(What to produce):
Reproduce each record below exactly as written.

(Dataset content):
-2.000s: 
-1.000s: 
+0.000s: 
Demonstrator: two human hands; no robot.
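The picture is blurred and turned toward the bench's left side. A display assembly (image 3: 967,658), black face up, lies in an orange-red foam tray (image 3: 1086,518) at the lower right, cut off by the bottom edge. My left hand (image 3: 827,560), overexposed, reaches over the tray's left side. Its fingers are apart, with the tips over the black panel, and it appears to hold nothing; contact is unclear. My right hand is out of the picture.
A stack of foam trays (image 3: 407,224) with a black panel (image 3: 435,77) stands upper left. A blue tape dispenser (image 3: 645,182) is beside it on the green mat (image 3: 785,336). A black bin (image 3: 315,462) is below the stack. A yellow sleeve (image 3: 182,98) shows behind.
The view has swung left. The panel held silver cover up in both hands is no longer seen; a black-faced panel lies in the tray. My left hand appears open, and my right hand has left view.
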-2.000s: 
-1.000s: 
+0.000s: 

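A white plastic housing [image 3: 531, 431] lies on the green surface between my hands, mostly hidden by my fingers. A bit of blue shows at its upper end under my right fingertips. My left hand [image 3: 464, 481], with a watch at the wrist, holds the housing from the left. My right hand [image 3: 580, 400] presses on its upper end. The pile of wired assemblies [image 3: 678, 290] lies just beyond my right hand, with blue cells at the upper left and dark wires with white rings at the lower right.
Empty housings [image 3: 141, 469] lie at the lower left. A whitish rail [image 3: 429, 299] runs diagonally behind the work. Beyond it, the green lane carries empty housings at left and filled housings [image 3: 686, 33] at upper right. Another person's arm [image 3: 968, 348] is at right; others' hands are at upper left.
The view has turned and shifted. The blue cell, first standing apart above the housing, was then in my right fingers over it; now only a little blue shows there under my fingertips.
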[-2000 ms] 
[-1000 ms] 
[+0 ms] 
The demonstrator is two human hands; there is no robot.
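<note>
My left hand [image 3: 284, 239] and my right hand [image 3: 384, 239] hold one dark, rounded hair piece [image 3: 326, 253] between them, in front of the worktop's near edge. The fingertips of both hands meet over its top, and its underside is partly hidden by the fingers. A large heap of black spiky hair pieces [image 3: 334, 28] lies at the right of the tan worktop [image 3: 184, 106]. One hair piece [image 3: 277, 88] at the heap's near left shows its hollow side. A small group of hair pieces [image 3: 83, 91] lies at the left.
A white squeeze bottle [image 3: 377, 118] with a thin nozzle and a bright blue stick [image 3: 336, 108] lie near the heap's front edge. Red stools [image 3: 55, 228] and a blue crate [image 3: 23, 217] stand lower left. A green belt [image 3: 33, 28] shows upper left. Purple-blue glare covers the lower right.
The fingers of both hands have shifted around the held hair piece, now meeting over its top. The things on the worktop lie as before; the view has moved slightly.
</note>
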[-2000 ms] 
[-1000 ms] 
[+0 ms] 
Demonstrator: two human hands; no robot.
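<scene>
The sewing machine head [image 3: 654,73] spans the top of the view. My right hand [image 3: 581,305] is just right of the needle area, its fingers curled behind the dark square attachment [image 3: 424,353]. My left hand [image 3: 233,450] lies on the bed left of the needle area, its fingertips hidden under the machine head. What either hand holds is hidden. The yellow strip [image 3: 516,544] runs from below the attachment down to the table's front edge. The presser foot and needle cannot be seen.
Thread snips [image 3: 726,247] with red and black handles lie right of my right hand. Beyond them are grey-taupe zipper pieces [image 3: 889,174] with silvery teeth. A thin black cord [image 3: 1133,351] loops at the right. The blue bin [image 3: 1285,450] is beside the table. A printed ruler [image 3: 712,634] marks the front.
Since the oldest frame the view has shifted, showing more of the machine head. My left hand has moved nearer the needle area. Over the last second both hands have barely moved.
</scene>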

(Solution to this problem):
-2.000s: 
-1.000s: 
+0.000s: 
Demonstrator: two human hands; no robot.
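The picture is blurred and turned toward the bench's left side. A display assembly (image 3: 967,658), black face up, lies in an orange-red foam tray (image 3: 1086,518) at the lower right, cut off by the bottom edge. My left hand (image 3: 827,560), overexposed, reaches over the tray's left side. Its fingers are apart, with the tips over the black panel, and it appears to hold nothing; contact is unclear. My right hand is out of the picture.
A stack of foam trays (image 3: 407,224) with a black panel (image 3: 435,77) stands upper left. A blue tape dispenser (image 3: 645,182) is beside it on the green mat (image 3: 785,336). A black bin (image 3: 315,462) is below the stack. A yellow sleeve (image 3: 182,98) shows behind.
The view has swung left. The panel held silver cover up in both hands is no longer seen; a black-faced panel lies in the tray. My left hand appears open, and my right hand has left view.
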-2.000s: 
-1.000s: 
+0.000s: 

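A white plastic housing [image 3: 531, 431] lies on the green surface between my hands, mostly hidden by my fingers. A bit of blue shows at its upper end under my right fingertips. My left hand [image 3: 464, 481], with a watch at the wrist, holds the housing from the left. My right hand [image 3: 580, 400] presses on its upper end. The pile of wired assemblies [image 3: 678, 290] lies just beyond my right hand, with blue cells at the upper left and dark wires with white rings at the lower right.
Empty housings [image 3: 141, 469] lie at the lower left. A whitish rail [image 3: 429, 299] runs diagonally behind the work. Beyond it, the green lane carries empty housings at left and filled housings [image 3: 686, 33] at upper right. Another person's arm [image 3: 968, 348] is at right; others' hands are at upper left.
The view has turned and shifted. The blue cell, first standing apart above the housing, was then in my right fingers over it; now only a little blue shows there under my fingertips.
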[-2000 ms] 
[-1000 ms] 
[+0 ms] 
The demonstrator is two human hands; there is no robot.
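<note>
My left hand [image 3: 284, 239] and my right hand [image 3: 384, 239] hold one dark, rounded hair piece [image 3: 326, 253] between them, in front of the worktop's near edge. The fingertips of both hands meet over its top, and its underside is partly hidden by the fingers. A large heap of black spiky hair pieces [image 3: 334, 28] lies at the right of the tan worktop [image 3: 184, 106]. One hair piece [image 3: 277, 88] at the heap's near left shows its hollow side. A small group of hair pieces [image 3: 83, 91] lies at the left.
A white squeeze bottle [image 3: 377, 118] with a thin nozzle and a bright blue stick [image 3: 336, 108] lie near the heap's front edge. Red stools [image 3: 55, 228] and a blue crate [image 3: 23, 217] stand lower left. A green belt [image 3: 33, 28] shows upper left. Purple-blue glare covers the lower right.
The fingers of both hands have shifted around the held hair piece, now meeting over its top. The things on the worktop lie as before; the view has moved slightly.
</note>
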[-2000 ms] 
[-1000 ms] 
[+0 ms] 
Demonstrator: two human hands; no robot.
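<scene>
The sewing machine head [image 3: 654,73] spans the top of the view. My right hand [image 3: 581,305] is just right of the needle area, its fingers curled behind the dark square attachment [image 3: 424,353]. My left hand [image 3: 233,450] lies on the bed left of the needle area, its fingertips hidden under the machine head. What either hand holds is hidden. The yellow strip [image 3: 516,544] runs from below the attachment down to the table's front edge. The presser foot and needle cannot be seen.
Thread snips [image 3: 726,247] with red and black handles lie right of my right hand. Beyond them are grey-taupe zipper pieces [image 3: 889,174] with silvery teeth. A thin black cord [image 3: 1133,351] loops at the right. The blue bin [image 3: 1285,450] is beside the table. A printed ruler [image 3: 712,634] marks the front.
Since the oldest frame the view has shifted, showing more of the machine head. My left hand has moved nearer the needle area. Over the last second both hands have barely moved.
</scene>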

No further output is expected.